Lamentablemente el tiempo pasó y Joaquín no regresaba, hasta que se enteraría que Joaquín se había casado con otra mujer que trabajaba en el mismo hospital que el.
Al enterarse Eulalia caería en depresión, provocando que decayera su trabajo y pasión, provocando negligencias laborales e incluso dejando morir a algunos de sus pacientes.
Está al ver el dolor que esto le provocó, se arrepintió de todos sus actos cometidos quedando como un espíritu el cual cuidaría de todos aquellos que lo necesitaran, dejando así un camino de testimonios, que dicen que cuando hay enfermos que necesitan ayuda, aparece una hermosa joven enfermera que lleva consigo una bata blanca y almidonada perfectamente planchada y con apariencia de otra época.

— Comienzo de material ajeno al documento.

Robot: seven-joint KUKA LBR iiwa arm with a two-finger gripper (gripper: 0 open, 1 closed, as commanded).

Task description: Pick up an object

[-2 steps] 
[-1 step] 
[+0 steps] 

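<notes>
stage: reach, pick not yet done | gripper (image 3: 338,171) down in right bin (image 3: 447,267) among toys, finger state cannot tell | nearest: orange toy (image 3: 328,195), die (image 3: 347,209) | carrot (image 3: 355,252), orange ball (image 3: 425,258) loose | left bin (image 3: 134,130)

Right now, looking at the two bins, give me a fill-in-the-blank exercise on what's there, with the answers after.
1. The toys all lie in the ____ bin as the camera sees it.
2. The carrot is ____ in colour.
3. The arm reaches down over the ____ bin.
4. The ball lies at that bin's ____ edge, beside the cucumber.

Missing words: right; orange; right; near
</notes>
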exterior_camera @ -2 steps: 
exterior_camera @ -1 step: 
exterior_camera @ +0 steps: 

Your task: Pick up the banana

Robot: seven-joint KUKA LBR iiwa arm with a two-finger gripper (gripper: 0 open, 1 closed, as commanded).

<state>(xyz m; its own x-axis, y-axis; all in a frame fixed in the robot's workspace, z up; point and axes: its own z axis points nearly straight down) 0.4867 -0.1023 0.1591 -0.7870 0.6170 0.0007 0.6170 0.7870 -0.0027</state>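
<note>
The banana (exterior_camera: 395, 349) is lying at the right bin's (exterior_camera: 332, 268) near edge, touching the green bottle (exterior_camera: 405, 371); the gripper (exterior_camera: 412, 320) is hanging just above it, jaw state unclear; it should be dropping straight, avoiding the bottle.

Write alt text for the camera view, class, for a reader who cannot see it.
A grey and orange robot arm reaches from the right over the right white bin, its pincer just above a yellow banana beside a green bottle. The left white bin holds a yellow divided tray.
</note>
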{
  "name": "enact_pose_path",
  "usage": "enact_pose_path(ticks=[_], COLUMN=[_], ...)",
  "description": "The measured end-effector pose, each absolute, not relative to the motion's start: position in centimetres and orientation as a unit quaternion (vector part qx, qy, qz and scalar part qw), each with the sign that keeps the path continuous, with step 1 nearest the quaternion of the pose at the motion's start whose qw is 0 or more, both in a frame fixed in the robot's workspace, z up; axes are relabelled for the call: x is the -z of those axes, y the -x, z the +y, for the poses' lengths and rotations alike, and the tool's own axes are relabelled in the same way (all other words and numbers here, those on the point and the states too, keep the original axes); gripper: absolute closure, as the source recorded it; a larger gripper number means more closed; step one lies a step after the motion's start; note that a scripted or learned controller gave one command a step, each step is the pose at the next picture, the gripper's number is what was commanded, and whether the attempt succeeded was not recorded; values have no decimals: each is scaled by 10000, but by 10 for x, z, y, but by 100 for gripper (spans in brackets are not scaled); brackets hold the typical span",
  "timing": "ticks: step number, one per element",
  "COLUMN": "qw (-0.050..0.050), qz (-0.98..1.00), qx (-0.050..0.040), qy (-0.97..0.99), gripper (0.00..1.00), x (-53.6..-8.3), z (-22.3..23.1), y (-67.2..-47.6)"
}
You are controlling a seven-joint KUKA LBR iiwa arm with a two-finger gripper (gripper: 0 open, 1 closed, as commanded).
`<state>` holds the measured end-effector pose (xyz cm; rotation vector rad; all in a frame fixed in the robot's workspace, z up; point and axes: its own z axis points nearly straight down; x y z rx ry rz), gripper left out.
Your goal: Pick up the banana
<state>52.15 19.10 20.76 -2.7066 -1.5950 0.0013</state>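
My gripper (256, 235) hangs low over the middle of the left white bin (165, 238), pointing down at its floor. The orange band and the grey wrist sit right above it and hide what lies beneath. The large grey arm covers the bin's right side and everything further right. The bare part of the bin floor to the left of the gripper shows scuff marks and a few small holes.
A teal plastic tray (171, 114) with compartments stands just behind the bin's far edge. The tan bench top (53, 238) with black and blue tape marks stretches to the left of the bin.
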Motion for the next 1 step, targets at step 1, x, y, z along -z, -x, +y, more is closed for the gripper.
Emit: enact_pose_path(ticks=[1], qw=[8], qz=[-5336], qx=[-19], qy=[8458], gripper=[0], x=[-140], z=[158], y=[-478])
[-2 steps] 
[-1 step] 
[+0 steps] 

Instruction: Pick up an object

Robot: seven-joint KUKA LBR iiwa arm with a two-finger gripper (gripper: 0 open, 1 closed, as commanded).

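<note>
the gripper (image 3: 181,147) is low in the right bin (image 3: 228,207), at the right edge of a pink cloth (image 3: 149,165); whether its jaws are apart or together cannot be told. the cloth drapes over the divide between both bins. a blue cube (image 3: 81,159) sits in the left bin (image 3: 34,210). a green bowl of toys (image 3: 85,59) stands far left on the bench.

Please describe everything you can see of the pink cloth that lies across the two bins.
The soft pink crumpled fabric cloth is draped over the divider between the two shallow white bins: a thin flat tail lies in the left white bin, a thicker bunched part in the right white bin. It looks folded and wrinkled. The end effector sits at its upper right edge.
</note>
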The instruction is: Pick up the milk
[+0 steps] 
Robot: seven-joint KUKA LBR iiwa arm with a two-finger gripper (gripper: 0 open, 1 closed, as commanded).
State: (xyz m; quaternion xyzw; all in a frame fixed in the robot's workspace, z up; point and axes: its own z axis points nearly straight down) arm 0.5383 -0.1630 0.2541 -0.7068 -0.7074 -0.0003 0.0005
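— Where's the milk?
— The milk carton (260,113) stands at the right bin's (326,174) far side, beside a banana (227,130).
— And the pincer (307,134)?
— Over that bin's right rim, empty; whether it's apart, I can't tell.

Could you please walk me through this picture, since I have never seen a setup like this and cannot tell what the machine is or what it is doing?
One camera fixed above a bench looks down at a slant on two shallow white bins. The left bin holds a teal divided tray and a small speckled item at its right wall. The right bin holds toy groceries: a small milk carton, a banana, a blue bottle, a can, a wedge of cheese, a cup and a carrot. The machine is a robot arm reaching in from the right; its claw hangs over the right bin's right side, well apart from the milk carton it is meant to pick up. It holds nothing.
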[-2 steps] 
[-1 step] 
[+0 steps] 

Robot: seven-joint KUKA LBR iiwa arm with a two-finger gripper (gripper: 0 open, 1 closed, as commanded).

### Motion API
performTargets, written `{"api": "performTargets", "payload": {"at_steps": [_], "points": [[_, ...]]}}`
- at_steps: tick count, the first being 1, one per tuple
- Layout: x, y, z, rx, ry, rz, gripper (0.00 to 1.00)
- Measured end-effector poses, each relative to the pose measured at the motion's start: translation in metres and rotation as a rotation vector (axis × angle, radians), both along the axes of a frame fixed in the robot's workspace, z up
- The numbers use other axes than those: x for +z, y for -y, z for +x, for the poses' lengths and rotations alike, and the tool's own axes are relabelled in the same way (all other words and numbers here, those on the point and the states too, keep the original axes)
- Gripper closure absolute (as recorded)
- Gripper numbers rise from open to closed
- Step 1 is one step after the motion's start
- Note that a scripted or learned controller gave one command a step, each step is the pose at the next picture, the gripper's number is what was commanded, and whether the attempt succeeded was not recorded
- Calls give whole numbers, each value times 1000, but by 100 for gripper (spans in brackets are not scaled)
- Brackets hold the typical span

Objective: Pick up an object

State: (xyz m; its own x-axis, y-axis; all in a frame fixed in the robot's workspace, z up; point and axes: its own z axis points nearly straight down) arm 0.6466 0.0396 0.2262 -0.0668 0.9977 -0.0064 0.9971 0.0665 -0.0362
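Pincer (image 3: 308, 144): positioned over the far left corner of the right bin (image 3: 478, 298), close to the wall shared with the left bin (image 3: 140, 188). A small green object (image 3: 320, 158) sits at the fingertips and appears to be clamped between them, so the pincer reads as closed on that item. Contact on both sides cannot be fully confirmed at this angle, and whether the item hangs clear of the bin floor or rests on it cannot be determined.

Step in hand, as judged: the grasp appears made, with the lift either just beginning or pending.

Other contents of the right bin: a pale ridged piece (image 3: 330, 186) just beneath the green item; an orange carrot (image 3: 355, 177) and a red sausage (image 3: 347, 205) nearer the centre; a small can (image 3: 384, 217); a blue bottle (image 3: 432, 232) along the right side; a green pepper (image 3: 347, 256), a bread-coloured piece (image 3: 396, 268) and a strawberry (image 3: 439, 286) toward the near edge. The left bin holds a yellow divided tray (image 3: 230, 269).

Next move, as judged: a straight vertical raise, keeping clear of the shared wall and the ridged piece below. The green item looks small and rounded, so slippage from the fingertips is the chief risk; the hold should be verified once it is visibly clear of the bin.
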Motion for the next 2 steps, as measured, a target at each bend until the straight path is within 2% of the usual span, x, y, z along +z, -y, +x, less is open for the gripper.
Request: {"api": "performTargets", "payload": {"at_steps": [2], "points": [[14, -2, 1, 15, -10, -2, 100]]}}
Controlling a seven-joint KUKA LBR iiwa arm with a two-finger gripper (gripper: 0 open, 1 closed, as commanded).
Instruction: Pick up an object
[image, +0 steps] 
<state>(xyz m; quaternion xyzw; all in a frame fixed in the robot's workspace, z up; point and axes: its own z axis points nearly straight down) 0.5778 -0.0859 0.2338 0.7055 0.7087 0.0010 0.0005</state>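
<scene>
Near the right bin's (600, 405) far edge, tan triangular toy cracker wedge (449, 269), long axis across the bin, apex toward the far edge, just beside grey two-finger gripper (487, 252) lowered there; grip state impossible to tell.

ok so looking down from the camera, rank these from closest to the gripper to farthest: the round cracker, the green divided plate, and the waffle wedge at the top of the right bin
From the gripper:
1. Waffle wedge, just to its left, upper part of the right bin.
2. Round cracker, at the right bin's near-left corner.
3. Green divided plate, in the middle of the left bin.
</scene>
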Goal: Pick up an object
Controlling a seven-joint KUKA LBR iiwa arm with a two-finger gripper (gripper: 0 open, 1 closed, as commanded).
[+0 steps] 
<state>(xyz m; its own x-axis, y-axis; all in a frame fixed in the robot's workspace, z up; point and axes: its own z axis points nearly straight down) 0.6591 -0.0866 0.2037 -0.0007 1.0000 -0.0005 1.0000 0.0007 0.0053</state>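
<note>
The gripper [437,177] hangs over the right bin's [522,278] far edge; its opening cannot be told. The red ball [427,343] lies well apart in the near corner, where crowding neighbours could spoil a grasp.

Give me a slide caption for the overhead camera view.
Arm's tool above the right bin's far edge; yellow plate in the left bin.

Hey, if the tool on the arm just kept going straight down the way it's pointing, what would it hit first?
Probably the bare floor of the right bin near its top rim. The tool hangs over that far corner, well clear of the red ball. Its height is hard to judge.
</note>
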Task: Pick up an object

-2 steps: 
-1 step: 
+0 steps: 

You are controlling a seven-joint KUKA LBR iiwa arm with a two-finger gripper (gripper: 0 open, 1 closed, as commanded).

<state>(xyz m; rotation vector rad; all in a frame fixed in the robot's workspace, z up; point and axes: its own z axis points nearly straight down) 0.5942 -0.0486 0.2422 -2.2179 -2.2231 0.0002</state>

La enfermera del séptimo piso
Está leyenda se desarrolla en el séptimo piso del hospital central en la Ciudad de Monterrey, donde trabaja está enfermera que acabaría por cometer actos atroces, todo dio comienzo tras la perdida de uno de sus dos hijos, el niño cayó enfermo y ella no pudo ayudarlo, su esposo abrumado no pudo continuar con la situación y tras ver que su mujer no estaba decidió partir de su lado junto a su otro hijo, abandonada y triste por la situación la mujer culpo a su trabajo como el responsable de su infortunio, ya que ella pensaba que atender el llamado del hospital había acabado con su vida personal al desbaratar su familia, empezó a demacrarse su imagen, cambiando su piel aún tono más pálido, ojeras y semblante amargo y desgastado, decidida pensó que algo debía cambiar y fue así que desde ese día los pacientes del séptimo piso, lugar que ella cuidaba, empezaron a morir de forma inesperada y sin explicación, así pasaron algunos meses, hasta que una noche uno de los doctores en turno, se acerco una de las habitaciones y para su sorpresa se topó con la enfermera que estaba administrando medicamentos dañinos y en contra del diagnóstico médico dado a estos pacientes.
La enfermera al notar la presencia del médico salió huyendo del lugar, sin embargo antes de siquiera pensar en salir del lugar se escondió dentro de un cuarto de servicio, donde posteriormente se quitaría la vida, el médico la buscaría por el lugar, y al cabo de un rato al entrar por la puerta, encontraría el cuerpo sin vida de esta enfermera.
Paso el tiempo y la gente olvidó el suceso, el hospital siguió funcionando con normalidad, sin embargo fue solo cuestión de tiempo antes de observar el extraño acontecimiento que se daba en el piso 7, ya que cada uno de los pacientes que se colocaba en este sitio, moría en extrañas circunstancias, de esta misma forma no sobro aquel que corrió con suerte y logró salvarse de este trágico destino, sin embargo no volverían a ser los mismos, ya que aseguraban ver a una enfermera de piel pálida y uniforme ensangrentado que lentamente se acercaba a ellos con malicia, para suministrar medicamentos que podían atentar contra su salud.
Por esta razón el piso 7 del hospital de Monterrey tuvo que cerrar sus puertas, obligando a los responsables a cubrir con cinta la entrada a este piso por medio de las escaleras y deshabilitar el piso 7 en el ascensor, ya que se dice que ahí aún habita la enfermera en espera de un nuevo paciente el cual cuidar.